The Nature of Physical Theory: A Study in Theory of Knowledge

By Victor F. Lenzen | Go to book overview

CHAPTER XIV
SYMBOLIC QUANTUM MECHANICS

1. INTRODUCTION

THE classical quantum theory was a microscopic theory based upon the concepts of space, time and causality. Thus in the Bohr theory of the atom electrons are assumed to revolve in orbits around a positive nucleus in accordance with determinate laws. The classical quantum theory was further based upon an unsystematic union of classical and quantum principles. The state of an atomic system was described in terms of classical quantities such as the coordinates and momenta of an electron at a given time. The quantum theory introduced the notion of stationary states of motion; motion in the stationary states is determined by classical dynamics subject to the restrictions imposed by the quantum conditions.

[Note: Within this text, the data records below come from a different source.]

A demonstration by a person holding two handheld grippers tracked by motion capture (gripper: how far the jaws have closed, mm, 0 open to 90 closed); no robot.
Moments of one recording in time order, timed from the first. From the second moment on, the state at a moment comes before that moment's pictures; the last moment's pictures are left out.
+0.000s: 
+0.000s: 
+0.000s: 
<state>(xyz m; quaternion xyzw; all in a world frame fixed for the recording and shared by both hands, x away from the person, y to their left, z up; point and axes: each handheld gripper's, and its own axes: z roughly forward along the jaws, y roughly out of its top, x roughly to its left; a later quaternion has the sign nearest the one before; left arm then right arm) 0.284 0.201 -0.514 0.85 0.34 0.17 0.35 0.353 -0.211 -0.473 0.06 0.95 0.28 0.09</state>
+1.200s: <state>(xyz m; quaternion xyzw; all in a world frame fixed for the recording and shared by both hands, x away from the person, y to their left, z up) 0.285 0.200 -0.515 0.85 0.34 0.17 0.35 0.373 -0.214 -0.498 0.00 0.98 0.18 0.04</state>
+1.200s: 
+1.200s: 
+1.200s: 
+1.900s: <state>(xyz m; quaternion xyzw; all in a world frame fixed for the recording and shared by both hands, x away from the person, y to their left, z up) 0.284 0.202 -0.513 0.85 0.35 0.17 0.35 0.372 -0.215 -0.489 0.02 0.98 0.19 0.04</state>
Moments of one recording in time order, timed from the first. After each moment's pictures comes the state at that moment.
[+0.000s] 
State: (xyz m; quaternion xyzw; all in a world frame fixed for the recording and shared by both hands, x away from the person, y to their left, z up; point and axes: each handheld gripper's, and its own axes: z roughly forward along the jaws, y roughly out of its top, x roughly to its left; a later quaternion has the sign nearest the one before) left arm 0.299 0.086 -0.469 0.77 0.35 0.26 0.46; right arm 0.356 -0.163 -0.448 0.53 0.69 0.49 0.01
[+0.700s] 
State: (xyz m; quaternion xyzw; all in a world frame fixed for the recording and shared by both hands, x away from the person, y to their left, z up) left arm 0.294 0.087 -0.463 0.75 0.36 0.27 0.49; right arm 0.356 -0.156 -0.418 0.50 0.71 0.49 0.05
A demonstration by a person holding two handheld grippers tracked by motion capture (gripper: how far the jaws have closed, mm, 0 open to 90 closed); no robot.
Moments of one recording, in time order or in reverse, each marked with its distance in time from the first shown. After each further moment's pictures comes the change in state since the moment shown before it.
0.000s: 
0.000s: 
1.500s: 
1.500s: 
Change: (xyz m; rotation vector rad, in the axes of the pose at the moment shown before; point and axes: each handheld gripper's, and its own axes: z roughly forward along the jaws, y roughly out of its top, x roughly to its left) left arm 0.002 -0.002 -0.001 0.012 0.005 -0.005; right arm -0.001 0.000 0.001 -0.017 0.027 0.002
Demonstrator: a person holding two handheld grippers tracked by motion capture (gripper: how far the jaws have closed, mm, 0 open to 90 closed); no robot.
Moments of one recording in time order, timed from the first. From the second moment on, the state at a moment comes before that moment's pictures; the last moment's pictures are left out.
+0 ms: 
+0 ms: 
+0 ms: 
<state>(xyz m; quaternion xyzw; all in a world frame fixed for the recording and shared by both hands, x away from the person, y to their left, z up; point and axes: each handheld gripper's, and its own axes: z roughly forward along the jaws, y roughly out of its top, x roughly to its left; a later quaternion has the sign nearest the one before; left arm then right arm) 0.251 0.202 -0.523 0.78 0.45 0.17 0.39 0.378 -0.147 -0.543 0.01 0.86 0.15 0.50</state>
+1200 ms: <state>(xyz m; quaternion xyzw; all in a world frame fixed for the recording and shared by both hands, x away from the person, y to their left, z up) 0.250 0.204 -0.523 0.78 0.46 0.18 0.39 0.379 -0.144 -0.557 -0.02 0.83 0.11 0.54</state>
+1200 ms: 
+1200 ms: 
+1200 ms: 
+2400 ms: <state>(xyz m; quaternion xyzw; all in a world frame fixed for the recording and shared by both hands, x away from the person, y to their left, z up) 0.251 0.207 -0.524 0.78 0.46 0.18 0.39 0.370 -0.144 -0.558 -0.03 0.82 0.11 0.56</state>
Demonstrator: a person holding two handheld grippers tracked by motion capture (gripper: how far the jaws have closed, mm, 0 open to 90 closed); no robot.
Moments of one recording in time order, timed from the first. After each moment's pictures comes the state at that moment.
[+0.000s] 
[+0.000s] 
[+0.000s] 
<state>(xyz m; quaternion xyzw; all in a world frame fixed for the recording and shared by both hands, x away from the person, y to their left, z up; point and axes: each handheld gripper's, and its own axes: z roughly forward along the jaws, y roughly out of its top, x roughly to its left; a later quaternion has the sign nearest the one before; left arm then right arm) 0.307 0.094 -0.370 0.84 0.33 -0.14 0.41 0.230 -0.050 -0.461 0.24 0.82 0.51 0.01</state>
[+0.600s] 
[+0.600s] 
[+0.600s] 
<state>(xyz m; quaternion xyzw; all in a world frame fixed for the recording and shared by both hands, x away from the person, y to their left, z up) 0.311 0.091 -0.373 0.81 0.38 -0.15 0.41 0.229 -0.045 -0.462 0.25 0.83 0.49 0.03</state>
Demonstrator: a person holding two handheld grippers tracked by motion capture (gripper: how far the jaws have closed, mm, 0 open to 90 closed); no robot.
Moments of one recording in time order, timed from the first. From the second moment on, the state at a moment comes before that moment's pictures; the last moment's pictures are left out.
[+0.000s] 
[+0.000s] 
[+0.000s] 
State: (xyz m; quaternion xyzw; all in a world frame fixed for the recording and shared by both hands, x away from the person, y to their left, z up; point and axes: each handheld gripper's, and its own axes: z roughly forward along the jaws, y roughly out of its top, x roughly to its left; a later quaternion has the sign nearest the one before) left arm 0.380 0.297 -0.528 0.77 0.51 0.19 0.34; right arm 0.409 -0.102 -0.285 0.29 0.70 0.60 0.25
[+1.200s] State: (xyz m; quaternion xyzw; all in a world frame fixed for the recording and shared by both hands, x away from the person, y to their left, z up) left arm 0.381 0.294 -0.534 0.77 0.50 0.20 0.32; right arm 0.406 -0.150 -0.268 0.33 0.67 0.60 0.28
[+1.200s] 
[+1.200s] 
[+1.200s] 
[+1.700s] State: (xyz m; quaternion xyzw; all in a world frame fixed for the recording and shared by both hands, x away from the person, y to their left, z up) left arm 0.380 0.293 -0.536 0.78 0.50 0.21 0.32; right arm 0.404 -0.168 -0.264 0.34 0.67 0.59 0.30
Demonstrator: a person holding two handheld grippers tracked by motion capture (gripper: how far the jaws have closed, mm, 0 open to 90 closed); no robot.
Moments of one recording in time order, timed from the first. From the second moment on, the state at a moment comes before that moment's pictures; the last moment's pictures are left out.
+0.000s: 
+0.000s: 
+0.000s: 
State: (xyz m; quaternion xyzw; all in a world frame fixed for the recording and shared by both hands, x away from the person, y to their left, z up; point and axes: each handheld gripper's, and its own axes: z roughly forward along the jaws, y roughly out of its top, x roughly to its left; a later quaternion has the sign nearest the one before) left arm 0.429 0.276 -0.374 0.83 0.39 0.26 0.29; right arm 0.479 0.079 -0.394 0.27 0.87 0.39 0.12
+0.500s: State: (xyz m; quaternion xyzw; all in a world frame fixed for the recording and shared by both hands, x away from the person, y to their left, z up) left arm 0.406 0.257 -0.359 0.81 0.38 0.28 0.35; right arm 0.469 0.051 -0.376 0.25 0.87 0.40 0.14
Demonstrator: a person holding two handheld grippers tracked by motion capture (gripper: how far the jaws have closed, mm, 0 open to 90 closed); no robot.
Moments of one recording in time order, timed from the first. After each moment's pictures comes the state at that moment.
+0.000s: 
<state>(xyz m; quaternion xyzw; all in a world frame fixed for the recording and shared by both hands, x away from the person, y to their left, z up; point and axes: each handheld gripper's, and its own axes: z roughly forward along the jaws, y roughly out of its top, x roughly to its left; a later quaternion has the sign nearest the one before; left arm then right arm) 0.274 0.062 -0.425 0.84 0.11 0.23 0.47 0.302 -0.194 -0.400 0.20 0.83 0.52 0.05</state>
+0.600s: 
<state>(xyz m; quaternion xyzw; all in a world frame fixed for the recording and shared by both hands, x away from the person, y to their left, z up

While the atom is in a stationary state there is, contrary to classical electrodynamics, no emission or absorption of radiation; radiation is emitted or absorbed during a transition between stationary states, and the frequency is determined by the frequency condition. The classical quantum theory of radiation did not supply a basis for the intensity, phase, and state of polarization of the radiation, but in this respect the theory was supplemented by classical methods in accordance with the correspondence principle. Thus the classical quantum theory was a system based upon inconsistent principles and points of view. Moreover, apart from the unsatisfactory nature of the foundations, the classical theory was open to the criticism that it had not succeeded in giving a satisfactory theory beyond the hydrogen atom; thus there was need of a quantum theory based upon a new point of view. The new quantum theory was initiated by Heisenberg in 1925.